Sunday, April 16, 2023

The adventures of Alex, Jimminy and Howie

 Continuing the occasional series of blog posts about the early comics work of the writers of the classic Thundercats cartoon (which really can't continue much further than this, because once you've done Bob Haney and Leonard Starr, you've basically run out of material), let's talk about the earliest works of Howard Post!

Well, he's credited with writing two episodes of Thundercats, and although I'll eat my hat if the second of them, "Return of the Driller", wasn't almost entirely written by Peter Lawrence, I think we can be sure that Howard was responsible for "Spitting Image", at least. And they're both great episodes!

Born in 1926, Howard Post got into the comics business when still in his teens, in 1945. He was the central attraction of Wonderland Comics, from Prize Publications, drawing the covers and the lead story "Alex in Wonderland".


Alex is a boy who refuses to believe anything, who finds himself transported to Wonderland along with a talking macaw sidekick and finds a magical land populated by nursery rhyme characters who persist in not doing the things that the nursery rhymes say they should do. Alex sets out on a campaign to force them all to behave properly and save the children of the world from having to learn new rhymes.

The first story has a writing credit to Jerry Gale; subsequent ones just have one of Howie Post's signatures (he varies between "Post", "Howard Post" and "Howard W. Post"), and since they're basically the same story every time we can maybe assume the artist was also the writer. Wonderland Comics was cancelled after nine issues, but the artwork had evolved and improved over that time until it had become a very proficient Walt Kelly impersonation, perfectly suited to the nursery rhyme theme. And it clearly caught the attention of the big-name publisher DC, in their latest quest to find a new Superman to catch the public imagination and restore their flagging sales!


Yes, this is the new character who was going to rank alongside Superman, Batman and the Boy Commandos. Making his debut in More Fun Comics #121 (cover dated April 1947), it's Jimminy and the Magic Book! DC absolutely flooded their comics with ads for Jimminy! Nobody who picked up any comic in 1947 could have failed to be aware what was happening in More Fun, DC's earliest and longest-running title, going all the way back to the very dawn of American comic books (it was called New Fun when it started up). The title's long history had given the world many classic characters over the years, even if it never quite topped the sales charts, and could our new hero be the one to take it to new heights in the post-war era?
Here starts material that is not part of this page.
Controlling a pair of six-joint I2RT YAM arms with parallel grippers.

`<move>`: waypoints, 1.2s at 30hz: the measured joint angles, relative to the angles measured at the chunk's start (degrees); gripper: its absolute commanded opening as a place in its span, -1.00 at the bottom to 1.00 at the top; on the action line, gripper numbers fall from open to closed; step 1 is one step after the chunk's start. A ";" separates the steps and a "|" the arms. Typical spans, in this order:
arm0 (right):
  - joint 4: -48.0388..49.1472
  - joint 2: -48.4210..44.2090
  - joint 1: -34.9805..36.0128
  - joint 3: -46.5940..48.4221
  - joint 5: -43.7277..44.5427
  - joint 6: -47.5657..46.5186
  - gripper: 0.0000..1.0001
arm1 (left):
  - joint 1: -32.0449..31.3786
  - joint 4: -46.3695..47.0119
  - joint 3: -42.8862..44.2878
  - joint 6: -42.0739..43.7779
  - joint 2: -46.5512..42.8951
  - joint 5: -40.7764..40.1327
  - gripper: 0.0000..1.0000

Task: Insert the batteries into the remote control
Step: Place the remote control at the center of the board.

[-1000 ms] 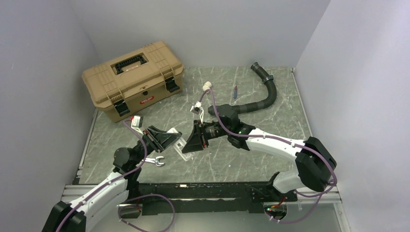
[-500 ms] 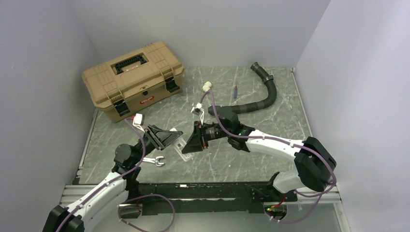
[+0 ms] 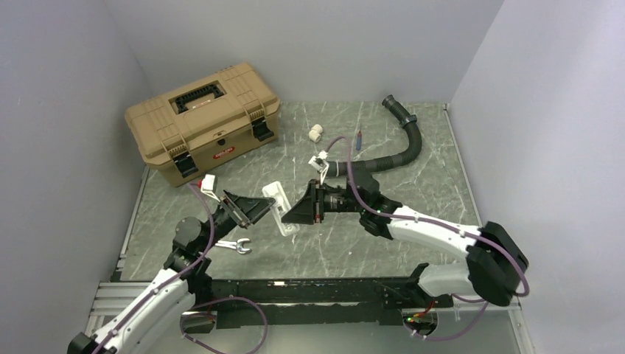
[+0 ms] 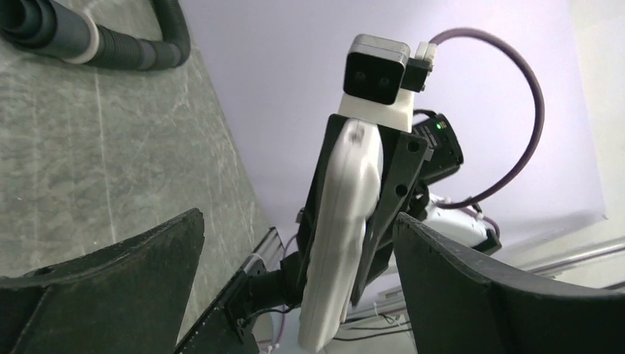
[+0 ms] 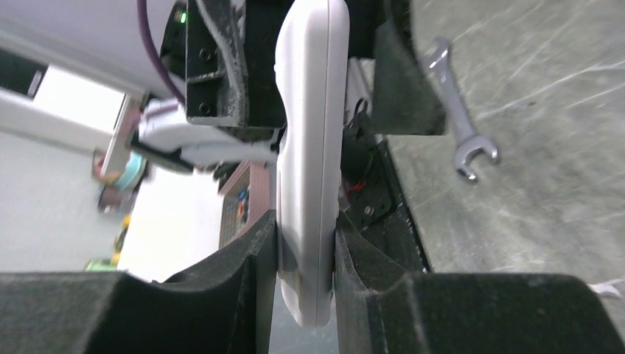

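Note:
The remote control is a slim white bar held edge-on above the table, tilted. My right gripper is shut on its lower end; in the right wrist view both pads press the remote control at the right gripper. My left gripper stands wide open just left of it. In the left wrist view the remote control hangs between the spread fingers of the left gripper without touching them. The batteries are out of view.
A tan toolbox sits at the back left. A black corrugated hose curves at the back right, with a white pipe fitting and a red-and-blue stick near it. A silver wrench lies by the left arm.
My left gripper has opened and let go of the remote. The right gripper has drawn back to the right, still holding the remote, which now stands more upright.

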 measured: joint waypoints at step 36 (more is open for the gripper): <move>-18.93 -25.92 -1.77 -4.68 25.75 -25.31 -1.00 | 0.00 -32.59 9.70 14.45 -12.87 -8.85 0.99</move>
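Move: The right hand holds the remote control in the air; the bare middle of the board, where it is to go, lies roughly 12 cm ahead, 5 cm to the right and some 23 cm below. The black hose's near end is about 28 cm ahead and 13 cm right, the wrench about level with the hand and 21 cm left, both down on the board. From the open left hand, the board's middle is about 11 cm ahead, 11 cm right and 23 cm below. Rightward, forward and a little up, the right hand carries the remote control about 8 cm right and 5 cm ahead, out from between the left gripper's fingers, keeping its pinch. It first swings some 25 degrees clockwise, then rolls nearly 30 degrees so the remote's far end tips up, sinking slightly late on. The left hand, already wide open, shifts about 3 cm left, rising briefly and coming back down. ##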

Jimminy is basically just Alex. He's a bit smaller, and he's got a magic book rather than a magic macaw, but it's essentially the exact same thing. Beautiful artwork, though, and Prize could hardly complain about the plagiarism - one of the back-up strips of Wonderland Comics, called "Neighbors", was a carbon copy of the Fox and the Crow, the Columbia cartoon characters who DC had paid good money for the comic rights to!

There were not one but two Jimminy stories in each issue of More Fun, just to really cement him in the readers' minds as the new big thing. Or maybe DC were really short of material and Howard Post was able to draw an impressive number of very detailed pages every month (he also drew some funny-animal strips for them at the same time). But one nice feature of the stories is that Jimminy is a legacy hero - the magic book has been passed down through the generations of his family, as he's told by his father (who says 'ye' instead of 'you', but otherwise seems to be more or less sane and reliable). I'm sure that there are descendants of the Crockett family out there today, having magic adventures and just waiting for someone to put them in the comics!

Nothing bad can possibly have happened to the heroes or the book, as Jimminy's mother points out with an impressive certainty at the end of the first story...


But somehow, Jimminy and the Magic Book didn't catch the imagination. More Fun Comics was cancelled with #127, and burnt off the entire inventory in that final issue - FIVE adventures for Jimminy in that one comic! Another advert had Superboy and Robin showing their support for the hero, perhaps hoping the readers would buy his comic in such quantities as to save it from oblivion. But clearly they didn't, and that was the end of More Fun.


Certainly not the end of Howard Post, though, who had a lengthy and successful career both in comics with Harvey and animation with Paramount / Famous Studios. And, of course, those two episodes of Thundercats!